+++ DATA FOR THIS TASK +++
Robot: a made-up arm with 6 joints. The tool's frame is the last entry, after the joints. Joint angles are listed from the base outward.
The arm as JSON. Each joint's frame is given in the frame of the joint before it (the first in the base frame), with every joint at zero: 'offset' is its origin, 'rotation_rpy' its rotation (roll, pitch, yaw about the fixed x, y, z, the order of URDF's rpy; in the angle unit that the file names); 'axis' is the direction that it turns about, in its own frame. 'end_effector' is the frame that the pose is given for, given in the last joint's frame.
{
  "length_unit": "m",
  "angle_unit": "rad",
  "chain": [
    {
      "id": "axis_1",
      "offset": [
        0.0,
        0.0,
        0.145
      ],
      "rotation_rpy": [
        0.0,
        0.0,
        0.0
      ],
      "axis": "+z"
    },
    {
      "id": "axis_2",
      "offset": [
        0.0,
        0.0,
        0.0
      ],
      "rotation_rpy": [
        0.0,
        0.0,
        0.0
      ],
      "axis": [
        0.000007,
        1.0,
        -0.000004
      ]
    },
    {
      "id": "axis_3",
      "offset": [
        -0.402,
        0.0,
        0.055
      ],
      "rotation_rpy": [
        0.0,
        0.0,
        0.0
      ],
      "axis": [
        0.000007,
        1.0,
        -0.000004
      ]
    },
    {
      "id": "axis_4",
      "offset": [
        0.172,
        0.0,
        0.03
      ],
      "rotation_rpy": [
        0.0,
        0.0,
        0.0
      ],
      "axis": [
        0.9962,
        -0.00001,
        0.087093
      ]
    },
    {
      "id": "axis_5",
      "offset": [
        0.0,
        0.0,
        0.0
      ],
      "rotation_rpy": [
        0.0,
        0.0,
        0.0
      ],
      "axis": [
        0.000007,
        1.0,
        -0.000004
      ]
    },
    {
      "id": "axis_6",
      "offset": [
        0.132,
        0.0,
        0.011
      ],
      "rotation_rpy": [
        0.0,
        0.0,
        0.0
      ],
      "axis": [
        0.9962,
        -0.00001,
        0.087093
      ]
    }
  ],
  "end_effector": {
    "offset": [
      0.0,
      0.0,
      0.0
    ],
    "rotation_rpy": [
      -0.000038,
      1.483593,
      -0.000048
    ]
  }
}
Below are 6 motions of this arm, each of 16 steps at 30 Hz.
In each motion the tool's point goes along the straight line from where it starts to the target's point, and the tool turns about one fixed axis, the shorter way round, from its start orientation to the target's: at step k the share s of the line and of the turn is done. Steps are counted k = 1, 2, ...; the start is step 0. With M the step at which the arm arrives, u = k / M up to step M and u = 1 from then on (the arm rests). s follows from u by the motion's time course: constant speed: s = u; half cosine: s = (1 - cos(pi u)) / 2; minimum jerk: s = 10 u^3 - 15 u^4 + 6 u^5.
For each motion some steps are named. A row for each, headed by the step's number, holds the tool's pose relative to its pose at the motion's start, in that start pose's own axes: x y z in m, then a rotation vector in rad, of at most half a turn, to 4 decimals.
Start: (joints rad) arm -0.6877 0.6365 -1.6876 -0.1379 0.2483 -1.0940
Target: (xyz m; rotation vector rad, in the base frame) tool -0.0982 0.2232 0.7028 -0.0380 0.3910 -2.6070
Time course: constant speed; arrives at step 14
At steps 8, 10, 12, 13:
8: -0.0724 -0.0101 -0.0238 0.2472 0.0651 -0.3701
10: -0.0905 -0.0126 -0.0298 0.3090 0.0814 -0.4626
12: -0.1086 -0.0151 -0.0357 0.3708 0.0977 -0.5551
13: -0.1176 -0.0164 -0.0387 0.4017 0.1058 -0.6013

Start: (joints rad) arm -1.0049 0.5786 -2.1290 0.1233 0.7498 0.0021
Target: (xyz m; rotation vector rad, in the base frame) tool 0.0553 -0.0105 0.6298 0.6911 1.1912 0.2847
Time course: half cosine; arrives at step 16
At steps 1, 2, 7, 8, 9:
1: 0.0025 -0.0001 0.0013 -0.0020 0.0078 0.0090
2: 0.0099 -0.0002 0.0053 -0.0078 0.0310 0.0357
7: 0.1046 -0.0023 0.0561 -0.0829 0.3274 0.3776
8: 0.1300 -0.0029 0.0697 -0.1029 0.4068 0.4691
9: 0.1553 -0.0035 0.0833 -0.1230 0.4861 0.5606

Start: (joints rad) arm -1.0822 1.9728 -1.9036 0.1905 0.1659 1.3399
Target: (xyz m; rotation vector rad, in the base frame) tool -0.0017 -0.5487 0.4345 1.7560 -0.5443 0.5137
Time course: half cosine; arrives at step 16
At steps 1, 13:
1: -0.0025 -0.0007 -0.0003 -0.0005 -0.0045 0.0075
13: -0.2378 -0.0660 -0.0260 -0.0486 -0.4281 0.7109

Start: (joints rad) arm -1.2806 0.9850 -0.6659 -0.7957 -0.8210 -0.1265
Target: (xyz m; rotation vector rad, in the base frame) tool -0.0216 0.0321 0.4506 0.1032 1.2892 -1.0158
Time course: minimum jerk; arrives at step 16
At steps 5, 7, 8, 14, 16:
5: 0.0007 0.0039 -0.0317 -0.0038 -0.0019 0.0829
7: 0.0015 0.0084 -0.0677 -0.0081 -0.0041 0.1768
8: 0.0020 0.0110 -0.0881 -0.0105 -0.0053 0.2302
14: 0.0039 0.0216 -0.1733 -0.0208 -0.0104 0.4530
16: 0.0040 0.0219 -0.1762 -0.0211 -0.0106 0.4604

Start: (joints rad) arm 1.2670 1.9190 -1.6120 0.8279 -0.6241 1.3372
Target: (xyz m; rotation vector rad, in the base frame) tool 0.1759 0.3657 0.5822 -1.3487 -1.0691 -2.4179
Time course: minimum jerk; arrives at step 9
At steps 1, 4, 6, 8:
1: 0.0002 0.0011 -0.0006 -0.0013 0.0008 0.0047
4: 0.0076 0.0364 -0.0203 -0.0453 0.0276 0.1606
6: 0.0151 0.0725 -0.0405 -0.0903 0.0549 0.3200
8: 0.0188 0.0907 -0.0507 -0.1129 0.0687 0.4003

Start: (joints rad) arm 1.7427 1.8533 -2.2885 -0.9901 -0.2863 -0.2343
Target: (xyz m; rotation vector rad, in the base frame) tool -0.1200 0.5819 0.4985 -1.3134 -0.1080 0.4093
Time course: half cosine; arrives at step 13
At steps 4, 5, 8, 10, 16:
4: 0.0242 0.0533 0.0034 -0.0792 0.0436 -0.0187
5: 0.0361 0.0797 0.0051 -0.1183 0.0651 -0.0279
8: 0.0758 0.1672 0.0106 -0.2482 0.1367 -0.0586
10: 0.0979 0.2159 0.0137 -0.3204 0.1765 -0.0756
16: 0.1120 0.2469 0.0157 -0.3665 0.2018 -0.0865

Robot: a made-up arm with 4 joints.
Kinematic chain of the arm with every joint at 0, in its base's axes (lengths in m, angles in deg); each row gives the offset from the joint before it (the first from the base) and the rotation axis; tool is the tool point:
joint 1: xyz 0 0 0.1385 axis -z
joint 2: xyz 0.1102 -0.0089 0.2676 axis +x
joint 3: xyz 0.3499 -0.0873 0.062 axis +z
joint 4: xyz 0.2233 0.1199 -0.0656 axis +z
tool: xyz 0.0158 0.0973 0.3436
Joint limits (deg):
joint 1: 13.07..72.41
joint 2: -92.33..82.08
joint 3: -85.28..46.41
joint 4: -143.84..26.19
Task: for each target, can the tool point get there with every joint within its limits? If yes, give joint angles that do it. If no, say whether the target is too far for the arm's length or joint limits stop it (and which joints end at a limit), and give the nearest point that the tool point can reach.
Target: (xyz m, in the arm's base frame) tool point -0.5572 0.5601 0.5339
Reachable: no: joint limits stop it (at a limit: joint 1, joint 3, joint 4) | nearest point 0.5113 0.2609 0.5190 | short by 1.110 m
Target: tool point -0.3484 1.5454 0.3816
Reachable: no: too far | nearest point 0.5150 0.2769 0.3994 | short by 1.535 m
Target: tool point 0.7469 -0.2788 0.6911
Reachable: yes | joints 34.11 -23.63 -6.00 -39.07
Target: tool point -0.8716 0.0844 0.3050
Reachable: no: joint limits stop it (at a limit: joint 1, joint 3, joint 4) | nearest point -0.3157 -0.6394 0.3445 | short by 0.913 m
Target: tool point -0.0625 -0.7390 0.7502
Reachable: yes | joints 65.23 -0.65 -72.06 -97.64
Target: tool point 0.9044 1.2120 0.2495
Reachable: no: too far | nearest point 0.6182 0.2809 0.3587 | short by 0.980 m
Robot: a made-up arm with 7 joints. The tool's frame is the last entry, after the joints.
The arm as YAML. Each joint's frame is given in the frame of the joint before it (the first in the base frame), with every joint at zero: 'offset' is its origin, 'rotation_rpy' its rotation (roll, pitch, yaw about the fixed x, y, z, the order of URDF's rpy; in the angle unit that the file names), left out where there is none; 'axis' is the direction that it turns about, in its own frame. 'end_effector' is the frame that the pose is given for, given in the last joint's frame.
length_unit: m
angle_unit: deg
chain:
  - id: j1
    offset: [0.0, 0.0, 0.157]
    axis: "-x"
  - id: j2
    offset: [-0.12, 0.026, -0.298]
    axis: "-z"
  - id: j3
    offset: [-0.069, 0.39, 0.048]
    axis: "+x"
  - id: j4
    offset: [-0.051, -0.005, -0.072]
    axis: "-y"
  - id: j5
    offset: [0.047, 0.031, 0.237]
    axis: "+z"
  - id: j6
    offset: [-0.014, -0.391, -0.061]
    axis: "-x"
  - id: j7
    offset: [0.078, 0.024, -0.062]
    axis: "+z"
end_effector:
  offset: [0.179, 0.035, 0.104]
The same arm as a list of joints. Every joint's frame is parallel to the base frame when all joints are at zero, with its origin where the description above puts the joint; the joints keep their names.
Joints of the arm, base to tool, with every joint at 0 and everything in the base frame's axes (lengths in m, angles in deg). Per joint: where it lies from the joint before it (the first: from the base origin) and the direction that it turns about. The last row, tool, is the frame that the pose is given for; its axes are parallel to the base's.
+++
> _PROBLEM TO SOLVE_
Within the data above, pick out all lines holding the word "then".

> _TASK OUTPUT_
In each motion the tool's point goes along the straight line from where it starts to the target's point, and the tool turns about one fixed axis, the shorter way round, from its start orientation to the target's: at step k the share s of the line and of the turn is done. Steps are counted k = 1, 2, ...; the start is step 0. With M the step at which the arm arrives, u = k / M up to step M and u = 1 from then on (the arm rests). s follows from u by the motion's time course: constant speed: s = u; half cosine: s = (1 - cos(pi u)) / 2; minimum jerk: s = 10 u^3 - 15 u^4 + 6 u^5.
For each motion some steps are named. A row for each, headed by the step's number, holds the tool's pose relative to its pose at the motion's start, in that start pose's own axes: x y z in m, then a rotation vector in rad, of at most half a turn, to 4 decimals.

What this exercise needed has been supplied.